Last month, a Detroit judge blocked the immediate deportation of more than 1,400 Iraqi nationals arrested by U.S. Immigration and Customs Enforcement (ICE) agents in Michigan. According to ICE, all of those arrested had criminal convictions for crimes including homicide, rape, sexual assault, aggravated assault, kidnapping, burglary, drug trafficking, robbery, weapons violations and other offenses.
On Monday, United States District Court Judge Mark Goldsmith granted the American Civil Liberties Union’s request for a preliminary injunction, on the grounds that the group of Iraqis could face “grave harm and possible death” if sent home to Iraq, NBC News reported.
At the time of the arrests, community leaders challenged the possible deportation of these individuals, many of whom belonged to Michigan’s Chaldean Christian community.
Nathan Kalasho, a Chaldean American who runs a Detroit-area charter school for Chaldeans and other immigrants from Iraq and Syria, called some of the convictions “petty.”
“Some of them were nonviolent, and some of these were 30 or 40 years ago,” Kalasho told CBS News. “These people have paid their debt back to society; they contribute to the workforce, countless hours.”
Judy Rabinovitz, deputy director of the American Civil Liberties Union’s Immigrants’ Rights Project, noted that removal orders issued by ICE, although legal, could be decades old and therefore virtually irrelevant.
“Anyone with a final order is basically vulnerable at this point,” Rabinovitz told CBS News. “The problem is, these aren’t cases where these are people who pose a risk to public safety — it’s just sort of irrational, low-hanging fruit. Get the numbers, get people out.”
In the 35-page ruling Monday, Judge Goldsmith asserted that the U.S. government had ignored “the compelling confluence of extraordinary circumstances” presented by the group and called the effort to deport these individuals “inconsistent” with the Constitution.
Goldsmith noted that certain individuals arrested by ICE agents, including Sunni Muslims, would likely be detained and possibly tortured by Iraqi security forces for associating with “western interests.”
The ruling claims that since the June 11 sweep, roughly 100 more Iraqis have been arrested and transferred to 31 facilities across the country.

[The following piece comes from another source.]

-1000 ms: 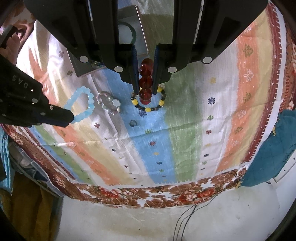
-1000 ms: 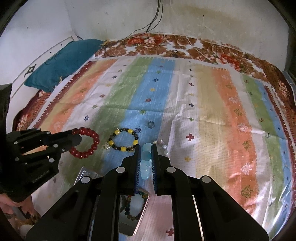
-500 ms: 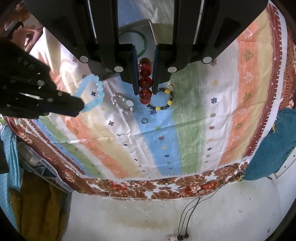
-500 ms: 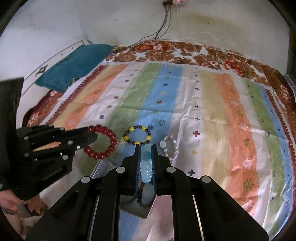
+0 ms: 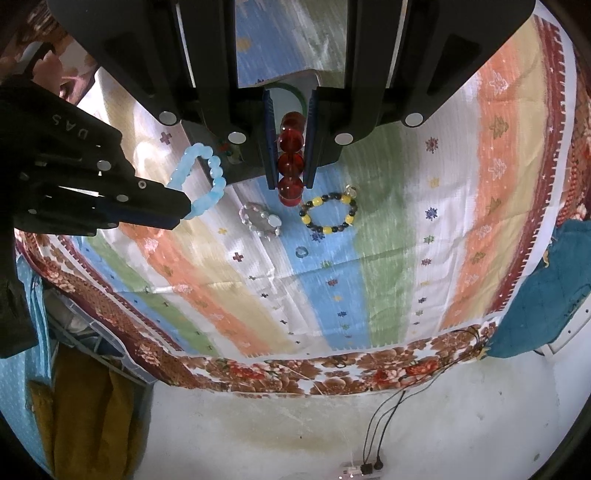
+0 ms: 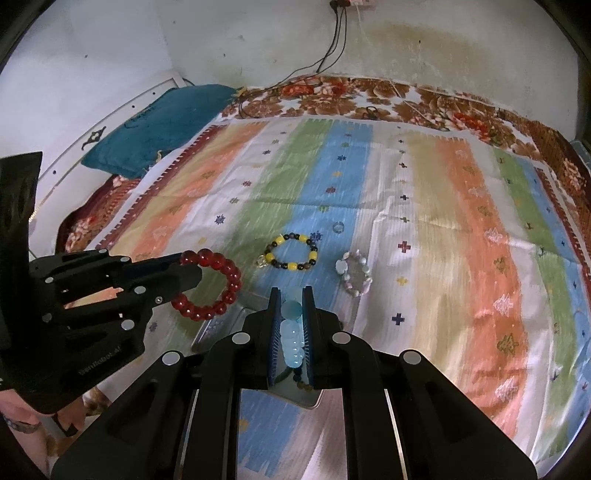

According to Goldsmith, many detainees have been given little access to lawyers and other assistance.
Government lawyers, however, have argued that federal courts lack jurisdiction in cases dealing with possible deportation, and that these issues must be settled by immigration courts.
Goldsmith pushed back against this assertion:
“In these singular circumstances, a federal district court is armed with the jurisdiction to act as a first responder,” he wrote, adding that federal courts can “assure that those who might be subjected to grave harm and possible death are not cast out of this country before having their day in court.”
Because the individual cases involved in this dispute are complicated, the preliminary injunction will allow more time to determine how many of the detainees pose a genuine threat to national security.